The elections - which are by proportional representation using a list system - are starkly different from those of 1994, when President Nelson Mandela was elected.

But he came to power only at the expense of hundreds of lives lost in political clashes in the run-up to the vote, and a haphazard election procedure.

In the intervening five years the Truth and Reconciliation Commission has heard hundreds of testimonies, South Africa has implemented the most progressive constitution in the world and the ANC has apparently brought to heel the rival Inkatha Freedom Party.

The government has built 750,000 homes - short of its 1 million target - as well as connecting water and electricity to some 3 million homes.

For the majority, life is immeasurably better than under the repressive apartheid regime.

However, there is still deep-rooted racial suspicion, now entrenched by economic differences. An emerging economy, South Africa has been in the frontline of the fall-out from the Asian crisis and, now, the fall in the gold price. Unemployment stands at 40 per cent and growth is nil.
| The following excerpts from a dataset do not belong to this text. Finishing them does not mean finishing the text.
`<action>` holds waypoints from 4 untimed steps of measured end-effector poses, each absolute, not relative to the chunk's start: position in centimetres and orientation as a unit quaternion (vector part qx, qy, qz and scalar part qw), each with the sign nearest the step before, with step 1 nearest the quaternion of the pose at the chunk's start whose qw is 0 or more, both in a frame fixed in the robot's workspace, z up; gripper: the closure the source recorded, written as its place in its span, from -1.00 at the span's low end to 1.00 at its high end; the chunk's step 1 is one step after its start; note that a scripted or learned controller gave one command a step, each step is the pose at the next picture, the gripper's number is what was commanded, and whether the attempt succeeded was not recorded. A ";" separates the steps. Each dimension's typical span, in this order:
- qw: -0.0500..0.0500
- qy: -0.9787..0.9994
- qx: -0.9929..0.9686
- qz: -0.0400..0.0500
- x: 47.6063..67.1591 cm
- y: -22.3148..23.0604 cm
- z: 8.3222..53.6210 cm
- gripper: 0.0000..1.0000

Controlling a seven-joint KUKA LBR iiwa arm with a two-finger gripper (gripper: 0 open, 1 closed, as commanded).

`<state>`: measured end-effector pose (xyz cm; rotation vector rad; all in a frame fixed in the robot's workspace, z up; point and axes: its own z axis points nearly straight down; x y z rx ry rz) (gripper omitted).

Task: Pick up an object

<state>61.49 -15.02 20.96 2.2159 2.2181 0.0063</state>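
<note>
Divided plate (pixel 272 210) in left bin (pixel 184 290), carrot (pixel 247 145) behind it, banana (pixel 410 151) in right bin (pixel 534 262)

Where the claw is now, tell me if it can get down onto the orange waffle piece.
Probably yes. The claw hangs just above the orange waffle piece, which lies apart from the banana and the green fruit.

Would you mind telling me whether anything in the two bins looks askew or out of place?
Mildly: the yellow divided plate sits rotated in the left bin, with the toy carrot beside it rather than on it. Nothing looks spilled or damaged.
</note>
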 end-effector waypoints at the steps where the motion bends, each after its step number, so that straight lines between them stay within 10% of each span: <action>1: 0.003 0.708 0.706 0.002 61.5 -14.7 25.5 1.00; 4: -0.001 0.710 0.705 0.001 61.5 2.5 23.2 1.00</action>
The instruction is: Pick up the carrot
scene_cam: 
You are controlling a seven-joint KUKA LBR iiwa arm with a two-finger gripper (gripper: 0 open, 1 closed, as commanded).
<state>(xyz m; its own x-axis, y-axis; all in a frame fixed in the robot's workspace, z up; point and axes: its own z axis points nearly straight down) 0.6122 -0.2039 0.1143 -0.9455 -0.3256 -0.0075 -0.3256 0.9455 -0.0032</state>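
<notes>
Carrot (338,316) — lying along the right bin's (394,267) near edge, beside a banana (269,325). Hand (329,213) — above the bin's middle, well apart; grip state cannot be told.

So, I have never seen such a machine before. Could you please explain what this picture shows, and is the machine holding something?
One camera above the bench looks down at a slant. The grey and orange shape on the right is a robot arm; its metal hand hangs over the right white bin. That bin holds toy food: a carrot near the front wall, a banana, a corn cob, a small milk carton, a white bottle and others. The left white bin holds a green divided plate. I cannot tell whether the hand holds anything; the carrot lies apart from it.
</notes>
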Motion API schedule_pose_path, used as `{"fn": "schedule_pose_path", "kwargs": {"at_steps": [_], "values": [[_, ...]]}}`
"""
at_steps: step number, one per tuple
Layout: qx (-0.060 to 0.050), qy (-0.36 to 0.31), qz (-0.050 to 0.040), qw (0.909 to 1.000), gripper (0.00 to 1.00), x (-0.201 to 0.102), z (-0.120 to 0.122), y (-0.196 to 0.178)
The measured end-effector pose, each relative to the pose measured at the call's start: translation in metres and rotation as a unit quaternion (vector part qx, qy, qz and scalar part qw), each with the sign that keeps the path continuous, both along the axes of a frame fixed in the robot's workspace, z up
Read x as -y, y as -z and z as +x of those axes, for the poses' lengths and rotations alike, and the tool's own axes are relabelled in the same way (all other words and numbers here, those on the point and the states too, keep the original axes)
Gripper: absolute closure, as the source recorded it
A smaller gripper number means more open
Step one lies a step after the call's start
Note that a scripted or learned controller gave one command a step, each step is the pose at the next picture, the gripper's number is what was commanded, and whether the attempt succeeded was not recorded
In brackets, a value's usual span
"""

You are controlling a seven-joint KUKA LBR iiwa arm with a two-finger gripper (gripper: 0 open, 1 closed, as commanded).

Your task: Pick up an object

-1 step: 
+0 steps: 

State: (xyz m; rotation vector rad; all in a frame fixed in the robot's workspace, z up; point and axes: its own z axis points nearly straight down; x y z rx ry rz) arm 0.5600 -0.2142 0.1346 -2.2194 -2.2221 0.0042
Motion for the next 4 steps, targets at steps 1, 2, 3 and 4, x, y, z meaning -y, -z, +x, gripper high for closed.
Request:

During the election campaign the 26 parties in the race - 16 of them running for places in the 400-seat national parliament - have identified joblessness, crime and corruption as the main issues.

The opposition parties, which are still largely racially drawn, have called for the return of the death penalty and more resources for the police. But the biggest opposition party - which will be either the New National Party or the Democratic Party - can hope for no more than 12 per cent of the vote.

The ANC, for which capital punishment is anathema, has controversially identified the police as a source of criminality. It has admitted to a need for a clean-up among corrupt politicians, especially at provincial level.

On the economy, there is broad agreement that the ANC government has done as good a job as could be expected, though opposition parties have suggested small-business vouchers and special incentives for foreign investors.

The elections, in which, after a controversial constitutional court judgment, prisoners will be allowed to vote, were described yesterday by the president- in-waiting, Thabo Mbeki, as a turning point that entrenches democracy.

Mr Mbeki, the current ANC president, who will be inaugurated on 16 June, told CNN: "I think that at the end of it we will say that perhaps this is the point at which you were convinced that the overwhelming majority of South Africans understood that this is the political system they want."